- Pergamene-Bithynian War: Part of the Pergamene-Bithynian Wars
| Date | c. 209-205 BC |
| Location | Western Anatolia |
| Result | Inconclusive |

Belligerents
- Pergamon: Bithynia Seleucid Empire

Commanders and leaders
- Attalus I: Prusias I Antiochus III

= First Pergamene-Bithynian War =

Anatolian conflict in antiquity

The First Pergamene-Bithynian War was a regional conflict between the Kingdom of Pergamon and Bithynia. The initial conflict was sparked by the ambitions of Bithynian king Prusias I. Bithynia invaded the Kingdom of Pergamon to capitalize on their distraction in Macedonia. During the First Macedonian War, Pergamon joined the conflict on the side of Rome to gain glory and expand their holdings.

== Origins ==
The origins of the Pergamene-Bithynian War date back to 214 BC. In that year, Attalus was called into the First Macedonian War as an ally of the Aetolians. In 210, during the First Macedonian War, Attalus bought the island of Aegina. At a similar time, it appeared that Attalus was dedicated to the cause, as his alliance with Rome didn't forbid Pergamon from exiting the war early. One year later, King Prusias I, brother-in-law to Philip V of Macedon, invaded the territory of Pergamon.

== War and aftermath ==
In 209, Attalus crossed back into Anatolia to defeat Prusias. In his conquest, he captured the territory of Aezanitis, Phrygia Epictetus, and Pessinus. However, in 208 or c. 205 BC, he lost the city of Teos to the Seleucids.
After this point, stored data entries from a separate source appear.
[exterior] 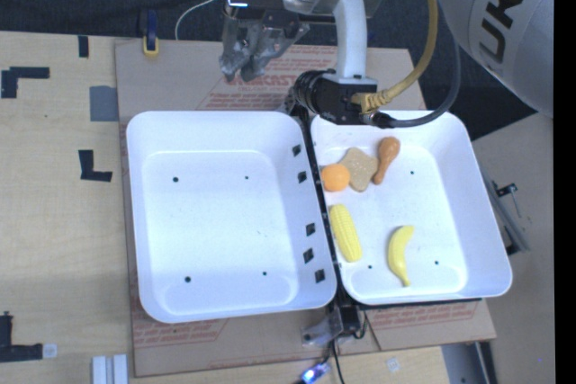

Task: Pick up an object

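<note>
Both bins, left (pixel 153 193) and right (pixel 468 193), look like smooth white plastic, slight sheen. Under them a matt brown cardboard sheet (pixel 180 76) with red print, on a pale wood-look bench (pixel 54 229), matt. Toy food looks like moulded plastic: banana (pixel 400 254) smooth yellow, semi-gloss; corn (pixel 345 232) at its 9 o'clock, ribbed; orange (pixel 335 179) smooth; drumstick (pixel 386 157) smooth tan; bread slice (pixel 358 167) duller beige. Gripper (pixel 252 58) looks like bare grey metal. Arm shell (pixel 513 4) is glossy grey.
</note>
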You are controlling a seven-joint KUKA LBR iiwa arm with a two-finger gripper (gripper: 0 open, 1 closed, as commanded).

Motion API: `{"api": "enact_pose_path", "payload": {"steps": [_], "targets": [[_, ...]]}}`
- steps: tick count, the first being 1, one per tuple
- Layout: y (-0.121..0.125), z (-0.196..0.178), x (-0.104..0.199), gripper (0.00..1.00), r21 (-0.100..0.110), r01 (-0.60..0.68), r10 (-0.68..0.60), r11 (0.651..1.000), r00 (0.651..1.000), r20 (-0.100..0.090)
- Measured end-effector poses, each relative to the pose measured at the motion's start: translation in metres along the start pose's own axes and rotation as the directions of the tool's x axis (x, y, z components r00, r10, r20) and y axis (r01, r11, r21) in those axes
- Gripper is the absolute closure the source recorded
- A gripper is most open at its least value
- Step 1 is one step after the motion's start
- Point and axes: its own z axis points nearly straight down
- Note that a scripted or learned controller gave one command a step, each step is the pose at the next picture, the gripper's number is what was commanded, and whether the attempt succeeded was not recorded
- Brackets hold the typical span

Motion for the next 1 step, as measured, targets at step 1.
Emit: {"api": "enact_pose_path", "payload": {"steps": [1], "targets": [[0.0001, -0.0043, 0.0011, 1.00, 0.010, 0.002, -0.002, 1.000, 1.000, 0.005]]}}
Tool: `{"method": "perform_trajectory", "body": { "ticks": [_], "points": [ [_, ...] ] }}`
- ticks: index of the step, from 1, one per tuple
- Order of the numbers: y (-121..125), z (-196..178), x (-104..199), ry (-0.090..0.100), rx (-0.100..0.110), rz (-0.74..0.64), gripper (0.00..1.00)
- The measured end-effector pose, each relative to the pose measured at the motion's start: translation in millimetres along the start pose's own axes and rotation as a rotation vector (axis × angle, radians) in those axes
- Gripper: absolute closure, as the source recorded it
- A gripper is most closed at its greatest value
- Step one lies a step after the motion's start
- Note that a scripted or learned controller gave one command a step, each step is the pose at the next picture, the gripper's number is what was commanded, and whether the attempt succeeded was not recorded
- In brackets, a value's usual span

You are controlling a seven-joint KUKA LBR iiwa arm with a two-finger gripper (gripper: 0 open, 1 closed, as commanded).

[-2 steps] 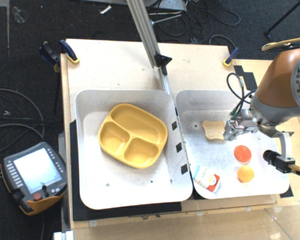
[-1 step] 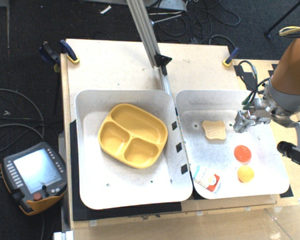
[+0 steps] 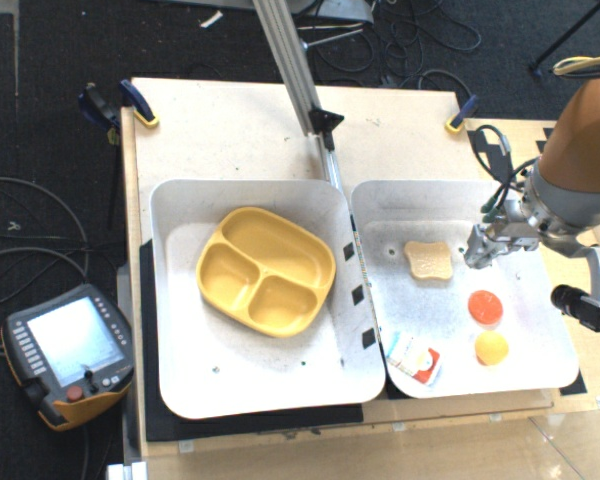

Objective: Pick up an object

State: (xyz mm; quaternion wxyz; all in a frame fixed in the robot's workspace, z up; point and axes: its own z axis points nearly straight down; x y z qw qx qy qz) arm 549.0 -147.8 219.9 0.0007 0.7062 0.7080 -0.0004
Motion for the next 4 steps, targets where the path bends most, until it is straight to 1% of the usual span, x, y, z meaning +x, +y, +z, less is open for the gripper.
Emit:
{"method": "perform_trajectory", "body": {
  "ticks": [1, 2, 3, 4],
  "points": [
    [2.0, -8.2, 59.3, 0.004, -0.001, -0.006, 1.00],
    [-1.2, 0.0, 116.0, 0.004, 0.002, -0.006, 1.00],
    [-14.3, -3.1, 179.1, 0.004, 0.002, -0.007, 1.00],
    [-17.7, 2.3, 232.1, 0.003, 0.002, -0.006, 1.00]
  ]
}}
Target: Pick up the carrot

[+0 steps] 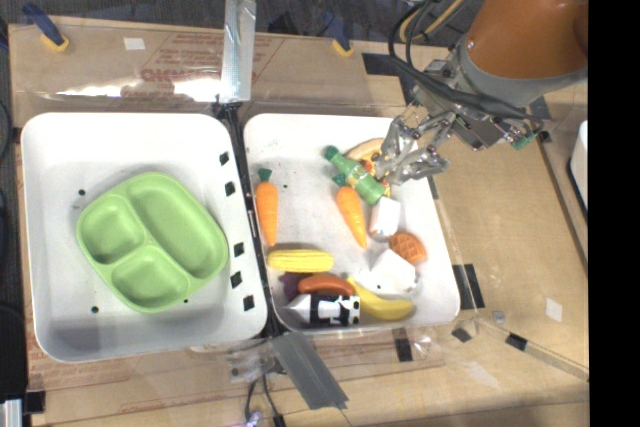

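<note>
Two bins on the tabletop: the left bin (40, 215) carries a green plate (150, 240). In the right bin (300, 130), one carrot (266, 212) hugs the left wall, another carrot (351, 215) lies mid-bin. Pincer (405, 158) hovers upper right, grip impossible to read.

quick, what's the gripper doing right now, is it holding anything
Gripper: over the right bin's upper right part, near the green-topped carrot; whether it is open, shut or holding something cannot be told.

One fixed camera looks down at a slant over the bench (500, 245), taking in both white bins (60, 145) whole.
</note>
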Tool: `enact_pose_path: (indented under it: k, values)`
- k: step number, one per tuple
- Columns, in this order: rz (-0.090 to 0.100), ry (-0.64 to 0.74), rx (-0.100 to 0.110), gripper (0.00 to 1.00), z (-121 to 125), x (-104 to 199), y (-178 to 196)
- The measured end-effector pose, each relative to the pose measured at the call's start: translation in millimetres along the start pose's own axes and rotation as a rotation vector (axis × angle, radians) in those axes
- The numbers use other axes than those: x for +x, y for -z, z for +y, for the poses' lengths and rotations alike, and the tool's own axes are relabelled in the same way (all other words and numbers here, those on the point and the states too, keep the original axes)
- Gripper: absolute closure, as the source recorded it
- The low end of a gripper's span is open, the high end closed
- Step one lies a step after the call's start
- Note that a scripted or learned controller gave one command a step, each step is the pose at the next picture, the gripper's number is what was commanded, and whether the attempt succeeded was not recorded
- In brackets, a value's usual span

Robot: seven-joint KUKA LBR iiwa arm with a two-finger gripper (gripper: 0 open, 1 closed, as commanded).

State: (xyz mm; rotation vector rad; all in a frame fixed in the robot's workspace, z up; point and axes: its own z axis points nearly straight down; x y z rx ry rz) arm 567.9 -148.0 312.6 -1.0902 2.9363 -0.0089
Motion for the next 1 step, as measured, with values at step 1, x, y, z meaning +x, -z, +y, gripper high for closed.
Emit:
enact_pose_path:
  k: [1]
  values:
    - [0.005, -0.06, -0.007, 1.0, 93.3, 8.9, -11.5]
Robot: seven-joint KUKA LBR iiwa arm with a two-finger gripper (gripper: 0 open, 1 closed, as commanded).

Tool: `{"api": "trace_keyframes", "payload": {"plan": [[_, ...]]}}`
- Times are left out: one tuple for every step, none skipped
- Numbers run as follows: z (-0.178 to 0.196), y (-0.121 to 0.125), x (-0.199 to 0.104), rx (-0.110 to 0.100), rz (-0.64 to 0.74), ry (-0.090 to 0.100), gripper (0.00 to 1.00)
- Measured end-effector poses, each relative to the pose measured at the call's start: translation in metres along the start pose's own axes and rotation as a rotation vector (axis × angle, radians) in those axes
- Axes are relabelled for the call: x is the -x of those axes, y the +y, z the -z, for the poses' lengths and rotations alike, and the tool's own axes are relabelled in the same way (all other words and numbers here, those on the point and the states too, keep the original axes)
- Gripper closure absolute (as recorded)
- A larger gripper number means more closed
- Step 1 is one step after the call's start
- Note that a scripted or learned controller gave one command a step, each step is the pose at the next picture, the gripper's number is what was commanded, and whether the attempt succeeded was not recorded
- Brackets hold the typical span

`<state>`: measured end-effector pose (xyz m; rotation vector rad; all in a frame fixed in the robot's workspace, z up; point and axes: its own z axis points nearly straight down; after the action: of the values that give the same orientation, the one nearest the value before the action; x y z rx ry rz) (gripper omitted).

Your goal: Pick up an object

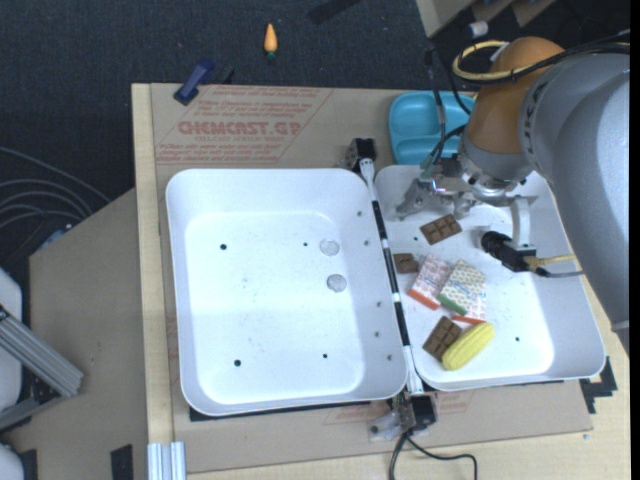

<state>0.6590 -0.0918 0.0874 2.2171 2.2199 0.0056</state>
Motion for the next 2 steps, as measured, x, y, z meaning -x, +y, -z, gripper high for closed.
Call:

From Pessinus, Attalus sent a large stone of the Magna Mater to the Romans in 205, who wanted divine intervention against Hannibal during the Second Punic War. In the same year, Pergamon formed a coalition alongside Rhodes to defeat King Philip V (see Cretan War). Following the war, Pergamon entered a state of weakness, wherein Prusias invaded and occupied the territory of Mysia.